Canby Farmers Market organizer Alexis Purcell knew that Sunday’s super-sized July Fourth-themed market would be big. But maybe not “three-times-our-previous-attendance-record” big.
“It was amazing,” she said with a laugh Monday. “What a day! A lot of people. We’re thinking 3,000-plus. Our previous record was probably around a thousand.”
The event added half of North 3rd Avenue between Grant and Holly to its usual footprint. The remainder of 3rd, along with two blocks of North Grant, was dedicated to a car show organized by the Canby Area Chamber of Commerce, The Book Nook’s sidewalk sale and Ebner’s Custom Meat’s barbecue pit, forming an “H.”
The result was a lively, bustling community event centered on Wait Park — the likes of which Canby had not seen the Light Up the Night Celebration in December 2019 — three months before the start of the coronavirus pandemic.
“Canby is back,” The Canby Current declared in its coverage of the event Sunday — and most seemed to agree.
“So thankful for today,” said Hannah Elise. “It’s the happiest I have felt in so long.”
Canby native Cathy Burdett concurred.
“So wonderful to be out and about, seeing faces and smiles,” she said. “I loved the farmers market, loved the car show, loved the live music.
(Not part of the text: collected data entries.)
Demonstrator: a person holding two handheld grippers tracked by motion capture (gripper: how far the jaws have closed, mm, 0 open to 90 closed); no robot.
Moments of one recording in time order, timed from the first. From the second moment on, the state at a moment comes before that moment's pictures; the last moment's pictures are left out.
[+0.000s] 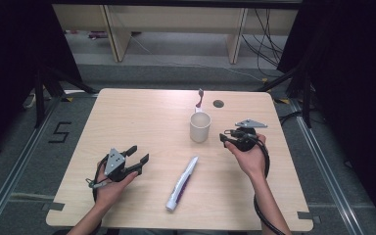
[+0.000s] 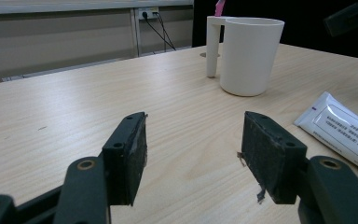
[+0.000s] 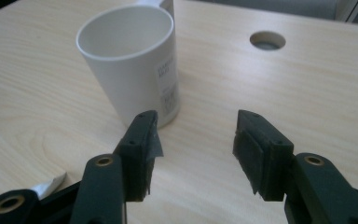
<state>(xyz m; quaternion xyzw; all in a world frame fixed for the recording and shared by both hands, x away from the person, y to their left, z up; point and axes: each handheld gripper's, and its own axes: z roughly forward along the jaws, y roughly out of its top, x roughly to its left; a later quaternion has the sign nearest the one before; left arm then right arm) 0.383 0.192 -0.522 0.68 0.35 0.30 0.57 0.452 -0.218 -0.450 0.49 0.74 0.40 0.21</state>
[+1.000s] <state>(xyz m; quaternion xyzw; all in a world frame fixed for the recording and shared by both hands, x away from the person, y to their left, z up) 0.374 0.156 -0.474 0.78 0.37 0.15 0.48 0.429 -0.208 -0.466 0.53 0.79 0.30 0.08</state>
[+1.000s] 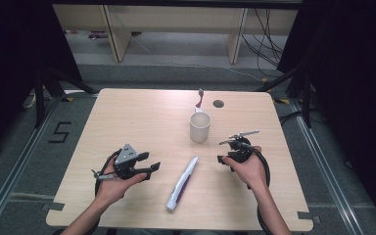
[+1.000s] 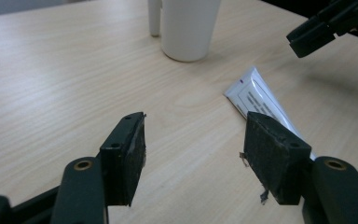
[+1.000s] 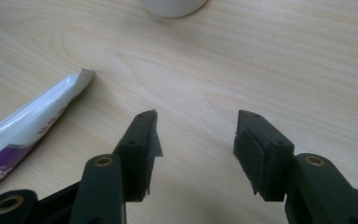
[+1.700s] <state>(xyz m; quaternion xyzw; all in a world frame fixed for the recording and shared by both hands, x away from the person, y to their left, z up) 0.394 0.120 -0.446 0.88 0.37 0.03 0.31 0.429 -0.202 -0.464 0.52 0.80 0.28 0.08</state>
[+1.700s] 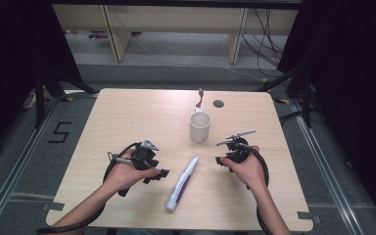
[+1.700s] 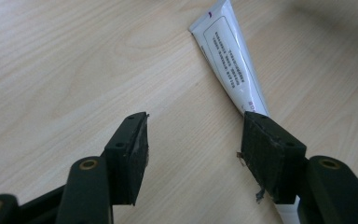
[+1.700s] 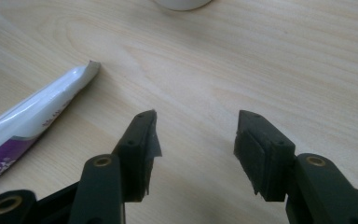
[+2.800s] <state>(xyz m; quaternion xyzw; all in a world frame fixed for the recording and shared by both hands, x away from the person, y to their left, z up) 0.401 0.066 -0.454 0.89 0.39 -0.02 0.25 0.428 -0.199 -0.465 0.51 0.81 0.27 0.07</state>
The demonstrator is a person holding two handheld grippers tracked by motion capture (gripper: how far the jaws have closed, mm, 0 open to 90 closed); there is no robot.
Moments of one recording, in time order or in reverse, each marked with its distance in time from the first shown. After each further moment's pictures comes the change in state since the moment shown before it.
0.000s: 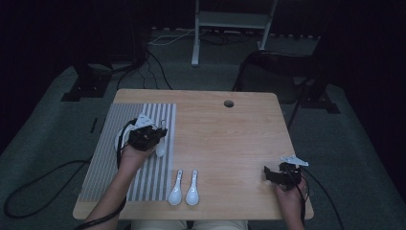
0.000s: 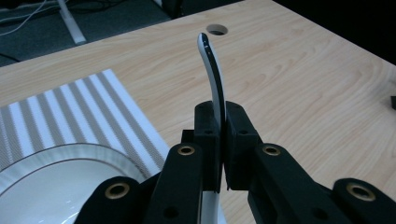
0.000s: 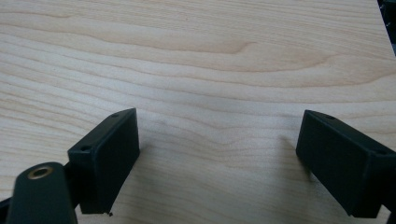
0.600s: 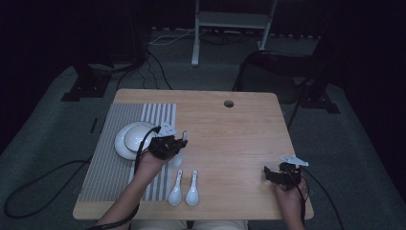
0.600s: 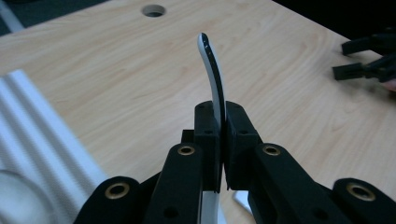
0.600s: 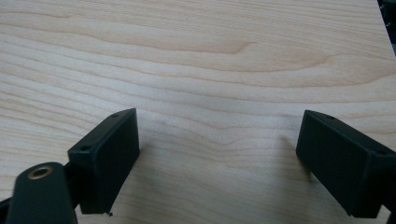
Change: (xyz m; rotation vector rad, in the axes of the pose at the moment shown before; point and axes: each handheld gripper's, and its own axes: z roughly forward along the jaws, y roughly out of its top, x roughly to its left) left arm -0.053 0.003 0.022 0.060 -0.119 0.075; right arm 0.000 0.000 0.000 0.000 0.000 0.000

I got teary-eyed walking about town on this beautiful day.”
That live music came courtesy Brian Haines and his team at Canby Music, who donated their time, talent and equipment in providing four hours of patriotic stand-bys, classic rock, country hits, feel-good summer tunes and Haines’ trademark “Star-Spangled Banner” on the electric guitar.
“The Fourth was a great day,” Haines said afterward. “We were glad to be part of it.”
In contrast to the positivity of the Independence Day celebration in downtown Canby, Sunday night was a period many area emergency officials had been dreading — after spending much of the previous week urging citizens to forego fireworks due to record-breaking temperatures and other extreme conditions that had transformed the region into a tinderbox.
A patchwork ban on fireworks — even those normally legal in Oregon — had been enacted in parts of the state over the course of the week. They were prohibited in unincorporated Clackamas County on Thursday, but still allowed — though strongly discouraged — in many cities within city limits.
Canby, like most cities in Clackamas County, did not enact a ban but officials urged “extreme caution,” and Mayor Brian Hodson on Sunday morning asked citizens to refrain from fireworks.
“Please follow the warnings,” he wrote on Twitter. “I’m asking you to refrain from fireworks this year. If you choose to, use the legal ones, have water at the ready, do them on your driveway or in the street, and ENSURE YOU ARE NOT NEAR DRY BRUSH!”
Despite the well-earned anxiety felt by fire safety officials, the fears in many places appeared to have been mercifully overblown. In much of the unincorporated areas surrounding Canby, the Fourth of July was the quietest in years.
And while a number of residents offered anecdotal reports of both legal and illegal pyrotechnics being used in neighborhoods throughout Canby, Fire Chief Jim Davis confirmed Monday morning that there had been no fires or other firework-related issues in their jurisdiction.
“Thanks to all the people of Canby for being safe,” Davis said.
Other areas were not so lucky. Clackamas Fire responded to a small brush fire just before midnight and a large commercial fire early Monday morning on Southeast Fuller Road in Milwaukie — though it was not immediately clear if either blaze had been sparked by fireworks.
But at least one fire that was reported in Hubbard in Marion County was caused by fireworks, according to one resident’s account. Kennya Rayleen said an errant firework set a tree ablaze in her neighborhood on Dorsey Drive and Fifth Street.
“Unfortunately, my kids saw it first,” she told the Current. “They were scared. The whole neighborhood was on the streets. A lot of commotion.”